▸ INFORMATION PROVIDED
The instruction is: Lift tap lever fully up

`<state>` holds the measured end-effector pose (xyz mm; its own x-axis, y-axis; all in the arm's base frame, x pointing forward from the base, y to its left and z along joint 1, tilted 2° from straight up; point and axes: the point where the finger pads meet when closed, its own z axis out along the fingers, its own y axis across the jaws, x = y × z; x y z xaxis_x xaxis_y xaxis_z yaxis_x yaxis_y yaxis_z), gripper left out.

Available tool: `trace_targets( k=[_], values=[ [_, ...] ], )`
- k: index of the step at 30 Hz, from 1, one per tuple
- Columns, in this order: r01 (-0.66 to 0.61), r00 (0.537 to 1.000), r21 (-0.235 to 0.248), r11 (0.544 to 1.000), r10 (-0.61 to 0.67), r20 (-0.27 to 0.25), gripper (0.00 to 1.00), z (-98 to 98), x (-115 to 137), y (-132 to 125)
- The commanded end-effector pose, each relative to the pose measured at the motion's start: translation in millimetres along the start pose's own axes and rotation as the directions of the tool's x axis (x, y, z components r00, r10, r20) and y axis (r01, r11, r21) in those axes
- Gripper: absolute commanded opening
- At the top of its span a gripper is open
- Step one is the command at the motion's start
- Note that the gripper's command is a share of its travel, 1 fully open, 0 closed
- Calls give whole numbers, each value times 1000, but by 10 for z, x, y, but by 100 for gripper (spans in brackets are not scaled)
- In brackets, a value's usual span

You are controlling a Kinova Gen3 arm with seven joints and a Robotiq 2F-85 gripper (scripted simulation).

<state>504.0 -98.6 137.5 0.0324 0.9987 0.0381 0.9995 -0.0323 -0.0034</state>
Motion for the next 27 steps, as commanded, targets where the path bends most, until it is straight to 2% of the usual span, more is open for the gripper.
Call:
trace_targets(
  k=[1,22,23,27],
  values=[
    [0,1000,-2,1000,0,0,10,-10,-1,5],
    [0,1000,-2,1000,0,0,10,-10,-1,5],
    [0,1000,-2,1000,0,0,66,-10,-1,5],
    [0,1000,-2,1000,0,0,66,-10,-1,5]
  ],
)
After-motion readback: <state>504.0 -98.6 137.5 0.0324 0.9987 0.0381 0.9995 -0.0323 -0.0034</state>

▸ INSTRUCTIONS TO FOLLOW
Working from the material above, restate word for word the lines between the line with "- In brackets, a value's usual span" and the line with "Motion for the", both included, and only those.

▸ PROBLEM SOLUTION
- In brackets, a value's usual span

You are controlling a Kinova Gen3 arm with seven joints and a Robotiq 2F-85 gripper (scripted simulation).

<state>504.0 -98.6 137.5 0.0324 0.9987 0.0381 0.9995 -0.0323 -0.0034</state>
Motion for the next 27 steps, as commanded, targets where the path bends most, until it is straight to 2% of the usual span, more is open for the gripper.

The work on this exercise is done.